他年过六旬,须发已染霜白,却依旧精神矍铄。
只是刚一进门,便感受到了殿内凝滞的气压,心中莫名一沉。
「老臣刘一燝,叩见陛下。」
他跪地行礼,声音沉稳。
朱由校没有让他起身,语气冰冷如刀:
「刘阁老,《燕京日报》那篇污蔑朕躬、妄议新政的逆文,是你的手笔?」
刘一燝浑身一震,猛地抬头,脸上满是难以置信的震惊:
「陛下何出此言?此事绝不是老臣所为!老臣忠心耿耿,怎敢做出这等大逆不道之事?」
「不敢?」
朱由校冷笑一声,将一份供词掷到他面前。
「这是『北斋先生』周妙玄的供词,她亲口承认,是受你指使,私印逆报,煽动民心。

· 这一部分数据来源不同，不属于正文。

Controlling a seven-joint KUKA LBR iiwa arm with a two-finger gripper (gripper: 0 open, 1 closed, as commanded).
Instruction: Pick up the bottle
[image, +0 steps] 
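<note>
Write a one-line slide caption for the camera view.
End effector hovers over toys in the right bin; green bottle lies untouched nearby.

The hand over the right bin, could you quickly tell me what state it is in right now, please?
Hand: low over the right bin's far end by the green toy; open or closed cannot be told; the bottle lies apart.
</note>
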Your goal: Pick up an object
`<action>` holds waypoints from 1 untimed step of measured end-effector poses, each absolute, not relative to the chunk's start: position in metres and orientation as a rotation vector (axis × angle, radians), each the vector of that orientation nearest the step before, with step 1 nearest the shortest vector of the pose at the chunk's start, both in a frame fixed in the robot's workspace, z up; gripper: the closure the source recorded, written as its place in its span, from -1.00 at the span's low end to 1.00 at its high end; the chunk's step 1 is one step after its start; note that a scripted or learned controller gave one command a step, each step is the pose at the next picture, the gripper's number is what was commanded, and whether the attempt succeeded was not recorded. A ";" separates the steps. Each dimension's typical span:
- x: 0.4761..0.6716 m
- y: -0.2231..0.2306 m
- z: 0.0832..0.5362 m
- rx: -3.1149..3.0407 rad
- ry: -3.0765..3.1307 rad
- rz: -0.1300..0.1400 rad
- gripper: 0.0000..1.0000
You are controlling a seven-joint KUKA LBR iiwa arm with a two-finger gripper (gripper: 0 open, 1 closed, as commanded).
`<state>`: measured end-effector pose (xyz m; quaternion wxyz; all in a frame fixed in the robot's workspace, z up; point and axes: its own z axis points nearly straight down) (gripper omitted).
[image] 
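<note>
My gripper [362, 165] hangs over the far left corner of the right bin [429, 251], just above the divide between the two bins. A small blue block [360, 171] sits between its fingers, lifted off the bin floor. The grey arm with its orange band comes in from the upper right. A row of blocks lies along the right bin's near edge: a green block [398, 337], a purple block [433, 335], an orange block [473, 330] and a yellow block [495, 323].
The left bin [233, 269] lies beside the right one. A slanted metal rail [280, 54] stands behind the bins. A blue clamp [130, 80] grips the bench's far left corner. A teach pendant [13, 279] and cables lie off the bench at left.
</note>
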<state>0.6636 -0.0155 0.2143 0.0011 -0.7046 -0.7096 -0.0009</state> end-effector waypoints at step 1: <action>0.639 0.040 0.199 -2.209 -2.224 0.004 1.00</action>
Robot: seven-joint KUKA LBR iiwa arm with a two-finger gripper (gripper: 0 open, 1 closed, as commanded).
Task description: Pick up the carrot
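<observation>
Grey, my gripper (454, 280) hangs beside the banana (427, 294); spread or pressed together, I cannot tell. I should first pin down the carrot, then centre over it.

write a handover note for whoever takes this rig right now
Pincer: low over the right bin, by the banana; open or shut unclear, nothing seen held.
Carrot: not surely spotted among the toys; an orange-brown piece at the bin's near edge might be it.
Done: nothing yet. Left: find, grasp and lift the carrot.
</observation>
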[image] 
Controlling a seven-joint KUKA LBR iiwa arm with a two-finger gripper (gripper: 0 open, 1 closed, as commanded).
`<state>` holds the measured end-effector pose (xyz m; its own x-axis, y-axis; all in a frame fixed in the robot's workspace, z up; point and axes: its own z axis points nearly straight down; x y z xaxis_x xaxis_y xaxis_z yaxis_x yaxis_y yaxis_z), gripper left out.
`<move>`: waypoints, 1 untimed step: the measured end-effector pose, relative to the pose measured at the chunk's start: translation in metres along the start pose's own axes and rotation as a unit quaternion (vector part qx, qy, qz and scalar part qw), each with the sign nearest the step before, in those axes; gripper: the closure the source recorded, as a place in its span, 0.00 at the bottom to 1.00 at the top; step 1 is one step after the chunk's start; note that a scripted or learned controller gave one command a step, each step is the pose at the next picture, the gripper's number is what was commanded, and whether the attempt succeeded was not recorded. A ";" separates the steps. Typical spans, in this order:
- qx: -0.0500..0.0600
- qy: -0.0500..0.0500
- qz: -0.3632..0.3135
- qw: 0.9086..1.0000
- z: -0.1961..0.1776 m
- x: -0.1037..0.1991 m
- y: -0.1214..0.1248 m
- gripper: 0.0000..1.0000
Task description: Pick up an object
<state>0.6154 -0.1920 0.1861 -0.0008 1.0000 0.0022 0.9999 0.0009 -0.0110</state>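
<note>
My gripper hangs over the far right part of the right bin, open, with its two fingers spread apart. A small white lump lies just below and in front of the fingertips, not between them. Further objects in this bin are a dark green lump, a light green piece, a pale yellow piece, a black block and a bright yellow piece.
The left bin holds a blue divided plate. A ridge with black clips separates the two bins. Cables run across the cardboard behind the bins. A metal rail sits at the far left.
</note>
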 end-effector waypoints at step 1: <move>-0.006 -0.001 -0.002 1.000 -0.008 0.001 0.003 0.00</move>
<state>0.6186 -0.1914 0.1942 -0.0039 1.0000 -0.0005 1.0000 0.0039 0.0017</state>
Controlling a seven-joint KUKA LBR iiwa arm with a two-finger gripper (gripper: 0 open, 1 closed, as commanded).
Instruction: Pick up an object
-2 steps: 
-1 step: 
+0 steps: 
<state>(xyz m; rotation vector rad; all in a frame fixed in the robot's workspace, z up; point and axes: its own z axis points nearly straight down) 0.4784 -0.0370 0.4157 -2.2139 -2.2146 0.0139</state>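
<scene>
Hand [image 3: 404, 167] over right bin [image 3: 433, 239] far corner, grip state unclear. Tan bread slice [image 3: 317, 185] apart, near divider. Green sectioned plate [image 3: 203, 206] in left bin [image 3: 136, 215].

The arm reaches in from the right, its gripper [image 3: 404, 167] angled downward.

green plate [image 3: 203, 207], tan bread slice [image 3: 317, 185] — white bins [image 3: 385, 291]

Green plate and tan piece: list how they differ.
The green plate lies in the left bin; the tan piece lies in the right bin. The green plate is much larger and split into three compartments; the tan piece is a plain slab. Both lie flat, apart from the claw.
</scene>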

你还有何话说?」
刘一燝颤抖著拿起供词,目光快速扫过,脸色由白转青,再由青转紫,震惊之色愈发浓烈:
「这……这是污蔑!老臣根本不认识什么周妙玄!此女定是受人指使,故意陷害老臣!」
「陷害?」
朱由校挑眉,语气带著几分玩味。
「这些日子,你频繁接见张溥、张采二人,朕没说错吧?而这二人,与周妙玄过从甚密,皆是复社核心人物。」
刘一燝闻言,顿时如遭雷击,瘫坐在地。
他怎么也想不到,自己一时的意气相投,竟成了别人陷害自己的铁证。
张溥、张采皆是江南名士,因江南沦陷,辗转来京。
他们主张「兴复古学,务为有用」,与刘一燝心中的治国理念不谋而合。
故而刘一燝时常召见二人,探讨学问,商议时政,却从未想过,这些人竟与私印逆报的逆党有所勾结!
「陛下,老臣……老臣冤枉啊!」
刘一燝老泪纵横,趴在地上连连叩首。
「老臣与张溥、张采不过是文字之交,从未涉及逆事!他们……他们竟是来陷害老臣的!」
私印逆报已是死罪,更何况诽谤君父、动摇国本?
这罪名若是坐实,别说他自己,整个刘家都要被株连九族!
刘一燝吓得浑身发抖,连话都说不连贯了:「臣……臣……」
就在他以为自己必死无疑之际,朱由校忽然开口,语气竟缓和了许多:「刘阁老,起来罢。」
前一刻还是雷霆之怒,下一刻便温言细语,这突如其来的转变,让刘一燝愣在原地,一时竟不知该如何反应。
他迟疑著站起身,躬身侍立,眼中满是茫然与惶恐。